Chloral hydrate is available as capsules, syrup (50 mg/mL), and suppositories. The sedative dose is 25 to 50 mg/kg (PO/by way of the rectum), while up to 100 mg/kg can be safely used in children younger than 5 years with a maximum dose of 1 g. Because of an increased half-life, neonatal dosing should be lower (25 mg/kg). In preterm babies, toxicity resulted when chloral hydrate was used for 3 days; in term babies toxicity resulted when it was used for 7 days. The therapeutic level for TCE is 2 to 12 μg/L; toxicity occurs when the level is more than 25 μg/L. Chloral hydrate provides successful moderate sedation in approximately 90% of patients, but it appears to be less effective in patients older than 2 years. A higher risk of failure with excessive effect can be seen in patients with a history of obstructive sleep apnea or encephalopathy.

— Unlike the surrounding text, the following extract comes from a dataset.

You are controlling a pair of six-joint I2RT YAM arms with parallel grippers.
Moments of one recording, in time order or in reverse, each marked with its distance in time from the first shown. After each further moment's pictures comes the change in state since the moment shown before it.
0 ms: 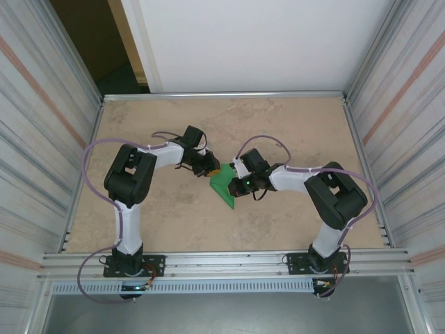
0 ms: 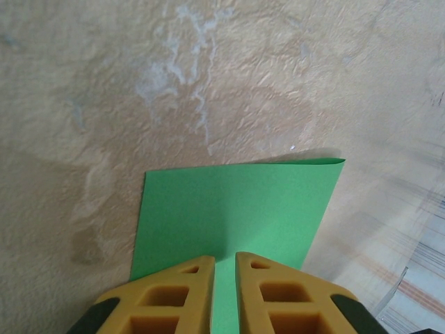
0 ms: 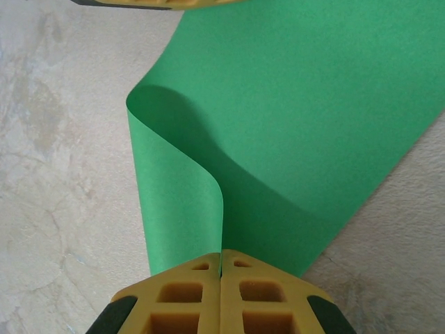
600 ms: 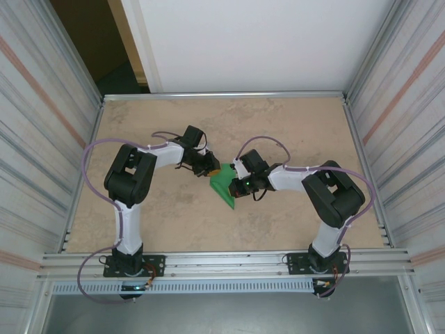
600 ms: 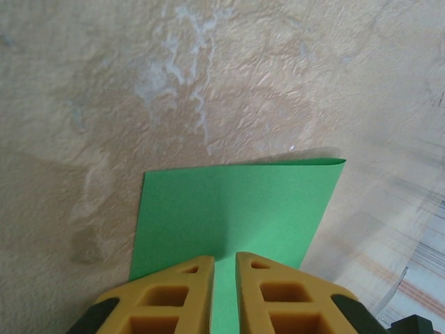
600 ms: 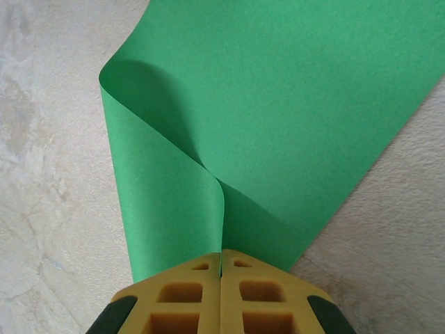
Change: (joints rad) left arm 0.000 0.001 0.004 -0.005 0.000 0.000; right arm 0.000 0.022 0.004 -0.007 0.020 0.002
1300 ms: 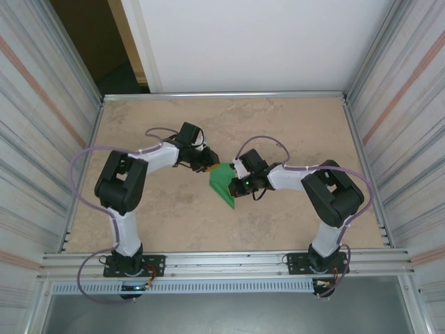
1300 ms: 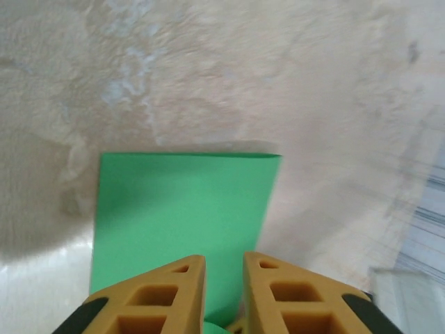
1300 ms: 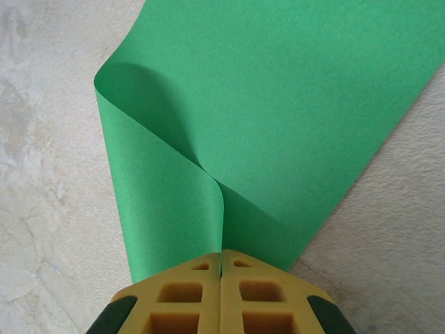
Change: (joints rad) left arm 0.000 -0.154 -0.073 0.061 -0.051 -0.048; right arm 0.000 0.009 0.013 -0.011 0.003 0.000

Signs of toxicity are usually noted within 3 hours of dosing. Paradoxical excitement also has been described in 6% of patients. There is some evidence that chloral hydrate may be genotoxic and carcinogenic. Mice studies have shown that a single-dose exposure can result in an increased risk of hepatic carcinomas and adenomas.91 Chloral hydrate overdose produces a clinical picture that is similar to acute barbiturate poisoning. Ataxia, lethargy, and coma occur within 1 to 2 hours. Also, a pearlike odor may be noted. Cardiovascular instability poses the main threat to life. Severe arrhythmias including atrial fibrillation, supraventricular tachyarrhythmia, ventricular tachyarrhythmia, torsades de pointes, and ventricular fibrillation have been described. Chronic use can cause a dependence syndrome. Also, chloral hydrate is not detectable in the blood. TCE levels are measurable, but they are not useful for clinical management, although they can be helpful for retrospective diagnosis. The management of toxicity includes evaluation and monitoring at a medical facility if an amount greater than 50 mg/kg or an unknown amount has been ingested. Two capsules may cause significant toxicity in a toddler, so there is little room for error in the history. Charcoal with intubation should be considered if significant toxicity is suspected. Standard antiarrhythmic management is often unsuccessful, although esmolol, overdrive pacing, and hemoperfusion have been tried.